_WHAT THIS TASK INVOLVES_
In the lines below, look for "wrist". Copy each line where it appears.

_DATA SEGMENT_
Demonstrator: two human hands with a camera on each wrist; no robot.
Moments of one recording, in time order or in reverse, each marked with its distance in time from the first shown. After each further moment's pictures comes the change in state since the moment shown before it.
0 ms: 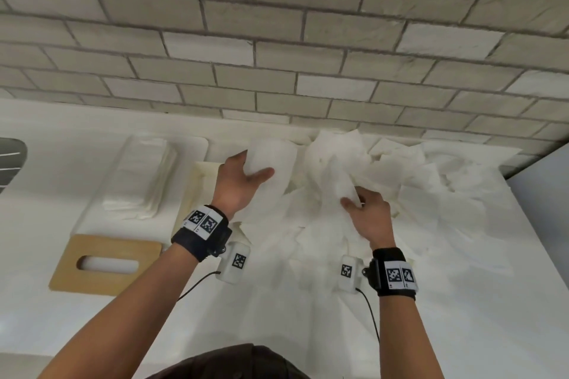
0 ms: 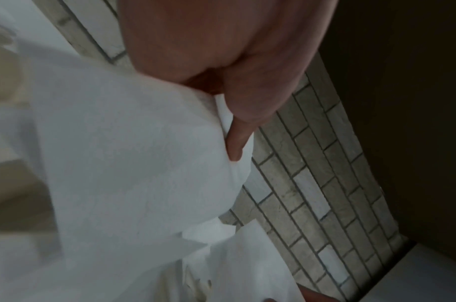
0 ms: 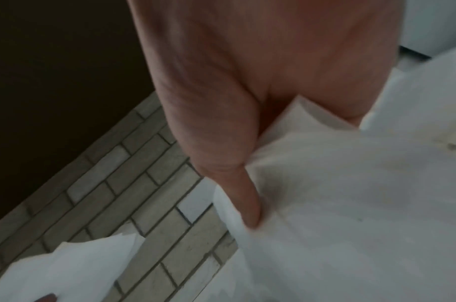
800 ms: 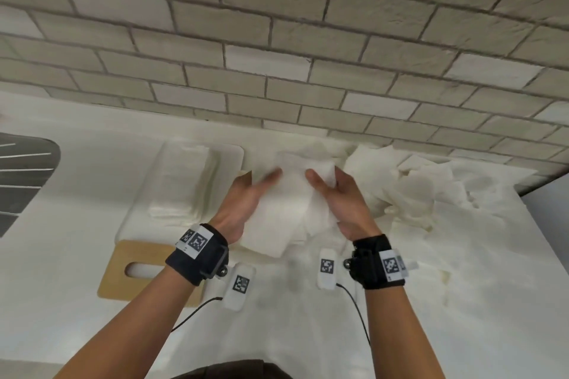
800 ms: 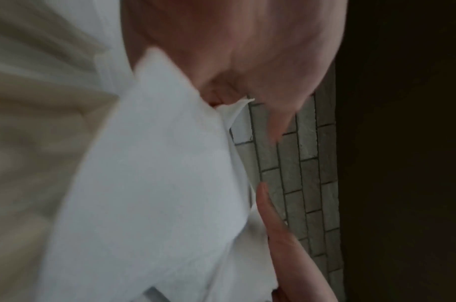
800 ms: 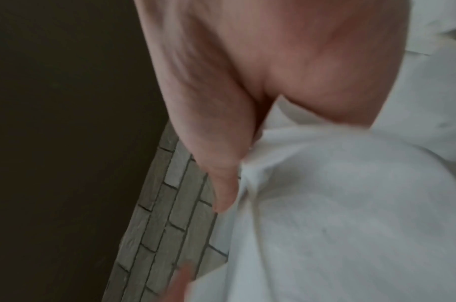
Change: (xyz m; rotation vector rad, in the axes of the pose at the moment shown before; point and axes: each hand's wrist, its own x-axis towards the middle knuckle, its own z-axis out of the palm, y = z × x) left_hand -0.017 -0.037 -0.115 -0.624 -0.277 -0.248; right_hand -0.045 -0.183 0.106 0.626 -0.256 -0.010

_SOLUTION BELOW_
Demonstrator: two human hands with a camera on each wrist; no robot.
Change: (xyz m; rotation vector rad, in the axes of the pose at the moment shown before; point and axes: each hand's wrist, its own x-axis towards the middle knuckle, its own z-axis out of the palm, y = z × x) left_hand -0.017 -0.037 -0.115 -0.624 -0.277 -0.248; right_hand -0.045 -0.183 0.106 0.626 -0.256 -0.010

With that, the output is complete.